Although he conceded that the 'new' EU countries would have to pay for euro-zone membership "with some loss of flexibility," Cobham insisted that "flexibility for a country like Slovakia is in no case anywhere near to being [a] serious [issue]".
He does not think it is a negative thing that some of the 'new' member states need "a little bit more time" to prepare to adopt the single currency, but admits that "if they were not able to get in for the next ten years" then "that would represent a serious unwillingness".
Rejecting suggestions that 'real convergence' should be part of the euro-zone membership criteria, Cobham says "in some respects, countries that are weaker in terms of real convergence tend to get more from entering monetary union". Moreover, he does not believe Slovakia's trade relations with non-euro members like Hungary, Poland or the Czech Republic would suffer if it became the first country in the region to adopt the single currency because "all of these countries are trading heavily with the euro zone".
He highlights the "large gains" made by Portugal - "which had all sorts of structural problems" and a lower average income level than other countries when it joined - as a positive example of what Slovakia and the other central European countries may experience when they adopt the currency.

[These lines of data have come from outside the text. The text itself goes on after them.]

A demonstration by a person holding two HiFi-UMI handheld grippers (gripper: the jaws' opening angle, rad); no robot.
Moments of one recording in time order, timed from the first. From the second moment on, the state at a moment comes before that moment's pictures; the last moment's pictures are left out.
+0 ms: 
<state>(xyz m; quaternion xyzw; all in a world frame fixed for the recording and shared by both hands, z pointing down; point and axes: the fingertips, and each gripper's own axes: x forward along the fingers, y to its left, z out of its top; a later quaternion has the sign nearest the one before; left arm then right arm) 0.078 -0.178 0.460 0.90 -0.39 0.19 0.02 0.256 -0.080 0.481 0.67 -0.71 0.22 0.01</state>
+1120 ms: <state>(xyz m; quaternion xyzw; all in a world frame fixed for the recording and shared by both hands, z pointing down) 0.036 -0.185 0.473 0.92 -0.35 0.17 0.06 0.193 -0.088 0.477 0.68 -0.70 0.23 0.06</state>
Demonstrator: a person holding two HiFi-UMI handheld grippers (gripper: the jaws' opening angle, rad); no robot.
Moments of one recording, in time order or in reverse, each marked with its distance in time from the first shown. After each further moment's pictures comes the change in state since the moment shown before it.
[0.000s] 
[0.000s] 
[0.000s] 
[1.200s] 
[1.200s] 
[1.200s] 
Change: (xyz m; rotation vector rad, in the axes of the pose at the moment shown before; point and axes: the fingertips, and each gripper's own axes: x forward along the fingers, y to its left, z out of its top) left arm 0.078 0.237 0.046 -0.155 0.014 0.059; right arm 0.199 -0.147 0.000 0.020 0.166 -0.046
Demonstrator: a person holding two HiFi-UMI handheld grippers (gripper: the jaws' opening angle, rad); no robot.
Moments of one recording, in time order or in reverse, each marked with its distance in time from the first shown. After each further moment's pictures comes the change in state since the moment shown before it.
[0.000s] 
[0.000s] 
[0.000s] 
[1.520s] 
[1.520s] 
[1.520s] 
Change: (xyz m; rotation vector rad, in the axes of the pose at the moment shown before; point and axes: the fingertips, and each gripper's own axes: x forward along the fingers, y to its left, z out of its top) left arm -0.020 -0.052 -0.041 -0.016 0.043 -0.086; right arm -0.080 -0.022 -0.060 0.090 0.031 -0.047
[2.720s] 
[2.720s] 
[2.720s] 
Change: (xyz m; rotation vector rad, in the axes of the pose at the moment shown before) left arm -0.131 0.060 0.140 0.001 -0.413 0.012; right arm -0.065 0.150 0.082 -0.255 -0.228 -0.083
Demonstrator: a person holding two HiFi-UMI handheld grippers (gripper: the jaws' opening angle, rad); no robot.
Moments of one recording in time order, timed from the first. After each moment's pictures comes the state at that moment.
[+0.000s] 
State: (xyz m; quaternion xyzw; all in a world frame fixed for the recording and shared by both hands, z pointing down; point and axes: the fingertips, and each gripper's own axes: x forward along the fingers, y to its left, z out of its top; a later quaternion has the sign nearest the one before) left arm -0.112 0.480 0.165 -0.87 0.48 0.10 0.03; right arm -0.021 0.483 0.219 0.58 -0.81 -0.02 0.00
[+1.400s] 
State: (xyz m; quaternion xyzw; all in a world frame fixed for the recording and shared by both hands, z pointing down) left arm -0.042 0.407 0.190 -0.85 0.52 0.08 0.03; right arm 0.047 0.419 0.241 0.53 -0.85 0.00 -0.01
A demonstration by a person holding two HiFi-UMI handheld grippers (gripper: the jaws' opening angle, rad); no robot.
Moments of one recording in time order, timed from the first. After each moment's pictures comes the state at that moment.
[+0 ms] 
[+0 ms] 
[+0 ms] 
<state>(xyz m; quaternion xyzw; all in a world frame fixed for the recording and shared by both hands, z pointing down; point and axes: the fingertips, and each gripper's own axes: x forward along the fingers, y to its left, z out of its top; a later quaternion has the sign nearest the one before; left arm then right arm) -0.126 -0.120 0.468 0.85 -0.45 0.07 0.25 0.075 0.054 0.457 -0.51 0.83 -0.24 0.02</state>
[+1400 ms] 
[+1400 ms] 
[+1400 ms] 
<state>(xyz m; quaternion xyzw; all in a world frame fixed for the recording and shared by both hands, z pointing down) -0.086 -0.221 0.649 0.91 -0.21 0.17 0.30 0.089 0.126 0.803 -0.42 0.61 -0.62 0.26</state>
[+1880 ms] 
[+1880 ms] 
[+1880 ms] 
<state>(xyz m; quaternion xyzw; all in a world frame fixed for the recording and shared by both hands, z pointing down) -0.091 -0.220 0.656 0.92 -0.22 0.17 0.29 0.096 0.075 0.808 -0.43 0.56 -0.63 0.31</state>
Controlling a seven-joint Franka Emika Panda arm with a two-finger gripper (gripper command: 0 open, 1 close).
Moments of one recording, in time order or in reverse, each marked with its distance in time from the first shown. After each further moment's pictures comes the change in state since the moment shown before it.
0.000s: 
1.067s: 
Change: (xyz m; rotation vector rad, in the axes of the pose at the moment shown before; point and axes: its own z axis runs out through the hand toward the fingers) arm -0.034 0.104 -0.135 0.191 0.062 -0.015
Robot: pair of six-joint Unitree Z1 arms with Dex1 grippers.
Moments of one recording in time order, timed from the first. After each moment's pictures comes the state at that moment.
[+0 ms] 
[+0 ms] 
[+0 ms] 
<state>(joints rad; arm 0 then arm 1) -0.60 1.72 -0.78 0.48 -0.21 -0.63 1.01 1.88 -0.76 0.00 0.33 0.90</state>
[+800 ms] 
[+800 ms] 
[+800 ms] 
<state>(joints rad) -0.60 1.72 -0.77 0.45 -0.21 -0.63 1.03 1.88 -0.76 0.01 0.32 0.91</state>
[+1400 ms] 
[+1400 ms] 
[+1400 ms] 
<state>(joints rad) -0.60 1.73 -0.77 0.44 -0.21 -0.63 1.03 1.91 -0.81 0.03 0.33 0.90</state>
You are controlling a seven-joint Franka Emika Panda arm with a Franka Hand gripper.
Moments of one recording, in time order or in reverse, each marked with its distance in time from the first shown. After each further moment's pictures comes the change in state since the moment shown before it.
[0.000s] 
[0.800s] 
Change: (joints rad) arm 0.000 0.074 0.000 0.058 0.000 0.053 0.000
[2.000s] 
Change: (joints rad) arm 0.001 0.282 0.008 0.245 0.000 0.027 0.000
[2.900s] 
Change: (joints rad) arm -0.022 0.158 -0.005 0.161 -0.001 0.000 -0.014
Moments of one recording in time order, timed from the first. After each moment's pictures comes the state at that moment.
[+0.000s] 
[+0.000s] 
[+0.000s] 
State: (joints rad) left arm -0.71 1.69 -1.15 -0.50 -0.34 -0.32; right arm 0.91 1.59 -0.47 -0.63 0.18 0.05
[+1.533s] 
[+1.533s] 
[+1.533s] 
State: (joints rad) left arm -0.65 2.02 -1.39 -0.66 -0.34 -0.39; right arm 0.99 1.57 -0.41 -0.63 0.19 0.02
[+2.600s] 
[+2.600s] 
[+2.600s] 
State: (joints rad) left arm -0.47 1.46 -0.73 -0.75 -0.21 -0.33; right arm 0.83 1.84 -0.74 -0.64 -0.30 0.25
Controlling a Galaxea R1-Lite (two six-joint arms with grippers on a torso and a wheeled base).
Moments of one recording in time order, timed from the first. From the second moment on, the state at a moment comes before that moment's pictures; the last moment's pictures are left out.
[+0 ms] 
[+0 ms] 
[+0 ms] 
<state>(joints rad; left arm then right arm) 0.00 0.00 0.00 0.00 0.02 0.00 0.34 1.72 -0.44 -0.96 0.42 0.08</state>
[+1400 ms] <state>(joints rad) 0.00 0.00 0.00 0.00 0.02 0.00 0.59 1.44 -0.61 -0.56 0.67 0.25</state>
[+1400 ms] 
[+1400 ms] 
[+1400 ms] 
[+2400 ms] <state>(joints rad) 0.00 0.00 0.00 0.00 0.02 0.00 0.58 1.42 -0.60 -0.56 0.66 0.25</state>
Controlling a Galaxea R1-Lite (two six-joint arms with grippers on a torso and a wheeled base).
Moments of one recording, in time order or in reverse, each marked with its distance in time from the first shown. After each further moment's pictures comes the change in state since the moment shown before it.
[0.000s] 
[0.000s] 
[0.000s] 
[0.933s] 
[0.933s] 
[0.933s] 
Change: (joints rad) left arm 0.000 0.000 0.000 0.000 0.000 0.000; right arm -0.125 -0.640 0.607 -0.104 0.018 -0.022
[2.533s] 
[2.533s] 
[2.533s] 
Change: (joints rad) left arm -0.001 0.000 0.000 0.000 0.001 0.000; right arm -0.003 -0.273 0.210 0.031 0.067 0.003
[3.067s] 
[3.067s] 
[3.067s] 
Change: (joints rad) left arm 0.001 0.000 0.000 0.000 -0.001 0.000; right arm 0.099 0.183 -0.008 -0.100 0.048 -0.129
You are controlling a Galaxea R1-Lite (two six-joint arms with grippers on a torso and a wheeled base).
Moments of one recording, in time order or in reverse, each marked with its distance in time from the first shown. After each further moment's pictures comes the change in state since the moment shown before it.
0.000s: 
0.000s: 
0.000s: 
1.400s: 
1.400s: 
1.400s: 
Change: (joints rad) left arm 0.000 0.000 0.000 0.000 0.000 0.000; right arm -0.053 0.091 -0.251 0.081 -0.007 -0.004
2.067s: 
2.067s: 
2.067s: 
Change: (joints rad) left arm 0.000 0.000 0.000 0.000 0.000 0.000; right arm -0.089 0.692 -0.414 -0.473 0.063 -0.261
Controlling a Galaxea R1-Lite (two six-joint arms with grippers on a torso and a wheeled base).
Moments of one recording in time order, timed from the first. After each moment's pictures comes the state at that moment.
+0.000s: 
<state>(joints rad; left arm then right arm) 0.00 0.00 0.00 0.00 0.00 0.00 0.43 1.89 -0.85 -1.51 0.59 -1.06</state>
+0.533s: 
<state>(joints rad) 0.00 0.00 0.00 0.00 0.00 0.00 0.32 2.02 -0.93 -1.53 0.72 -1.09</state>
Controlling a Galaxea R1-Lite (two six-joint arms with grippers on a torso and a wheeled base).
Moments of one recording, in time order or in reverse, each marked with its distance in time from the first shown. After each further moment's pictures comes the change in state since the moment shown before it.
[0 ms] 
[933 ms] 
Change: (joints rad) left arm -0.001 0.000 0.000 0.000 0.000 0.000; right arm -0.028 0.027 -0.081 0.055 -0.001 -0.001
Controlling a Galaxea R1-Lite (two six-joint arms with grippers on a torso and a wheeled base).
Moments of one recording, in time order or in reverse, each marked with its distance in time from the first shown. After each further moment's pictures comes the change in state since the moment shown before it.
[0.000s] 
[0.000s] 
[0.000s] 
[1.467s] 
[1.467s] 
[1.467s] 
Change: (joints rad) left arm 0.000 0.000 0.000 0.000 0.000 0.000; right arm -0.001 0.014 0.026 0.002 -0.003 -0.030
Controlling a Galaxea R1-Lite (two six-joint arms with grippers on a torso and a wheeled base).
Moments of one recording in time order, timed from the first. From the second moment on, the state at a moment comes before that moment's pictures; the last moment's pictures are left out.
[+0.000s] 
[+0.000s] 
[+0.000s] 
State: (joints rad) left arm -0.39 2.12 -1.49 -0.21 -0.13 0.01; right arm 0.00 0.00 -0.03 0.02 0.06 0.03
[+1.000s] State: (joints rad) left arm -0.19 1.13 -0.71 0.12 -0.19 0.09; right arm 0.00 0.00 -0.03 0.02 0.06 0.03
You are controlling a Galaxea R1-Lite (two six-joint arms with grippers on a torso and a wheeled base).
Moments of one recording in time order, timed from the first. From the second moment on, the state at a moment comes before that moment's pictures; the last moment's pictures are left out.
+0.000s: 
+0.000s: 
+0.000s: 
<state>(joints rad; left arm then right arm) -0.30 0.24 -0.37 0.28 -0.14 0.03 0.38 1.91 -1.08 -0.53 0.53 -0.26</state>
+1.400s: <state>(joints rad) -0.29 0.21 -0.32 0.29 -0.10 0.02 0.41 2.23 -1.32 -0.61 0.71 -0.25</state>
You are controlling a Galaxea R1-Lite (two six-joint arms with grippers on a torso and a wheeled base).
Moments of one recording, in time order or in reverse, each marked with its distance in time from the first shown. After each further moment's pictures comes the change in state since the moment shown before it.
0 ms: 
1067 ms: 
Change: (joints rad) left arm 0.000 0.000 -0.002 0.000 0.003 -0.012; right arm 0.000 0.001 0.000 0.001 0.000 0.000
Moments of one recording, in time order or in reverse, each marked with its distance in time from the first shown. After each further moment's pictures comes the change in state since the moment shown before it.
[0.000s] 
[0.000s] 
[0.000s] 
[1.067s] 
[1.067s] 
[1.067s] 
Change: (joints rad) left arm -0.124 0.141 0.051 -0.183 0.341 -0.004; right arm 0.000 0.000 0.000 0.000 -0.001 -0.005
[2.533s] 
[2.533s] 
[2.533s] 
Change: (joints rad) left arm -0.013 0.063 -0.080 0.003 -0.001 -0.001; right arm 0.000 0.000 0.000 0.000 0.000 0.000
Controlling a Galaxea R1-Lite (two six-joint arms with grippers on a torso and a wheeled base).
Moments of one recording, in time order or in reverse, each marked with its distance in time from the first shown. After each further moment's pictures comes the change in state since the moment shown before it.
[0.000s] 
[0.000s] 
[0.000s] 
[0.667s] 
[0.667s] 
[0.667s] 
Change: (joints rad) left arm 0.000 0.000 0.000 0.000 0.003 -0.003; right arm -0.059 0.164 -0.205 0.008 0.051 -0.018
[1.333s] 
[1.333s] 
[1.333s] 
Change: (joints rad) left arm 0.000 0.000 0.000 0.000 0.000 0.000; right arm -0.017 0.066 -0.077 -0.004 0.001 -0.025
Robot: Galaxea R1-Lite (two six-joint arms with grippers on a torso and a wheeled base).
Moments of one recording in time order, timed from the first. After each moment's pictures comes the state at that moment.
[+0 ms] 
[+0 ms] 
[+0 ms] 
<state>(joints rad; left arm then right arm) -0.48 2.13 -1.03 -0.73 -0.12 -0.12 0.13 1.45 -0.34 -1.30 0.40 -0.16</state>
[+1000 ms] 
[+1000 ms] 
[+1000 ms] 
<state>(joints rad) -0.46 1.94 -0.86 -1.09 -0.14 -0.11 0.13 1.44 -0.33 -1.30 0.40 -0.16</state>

Regarding the 'old' member states, Cobham describes the decisions by the UK, Denmark and Sweden to remain out of the euro zone so far as "highly political" ones, but insists that there is also an economic aspect to the UK's reluctance to join related to the decade-long overvaluation of sterling.
Finally, the professor rejects suggestions that the position of the UK financial services sector is influencing the decision to stay out, claiming that "the City of London is not particularly anti-euro" and indeed is "already in a kind of euro zone as an enormous amount of the activity that goes on [there] is in euro".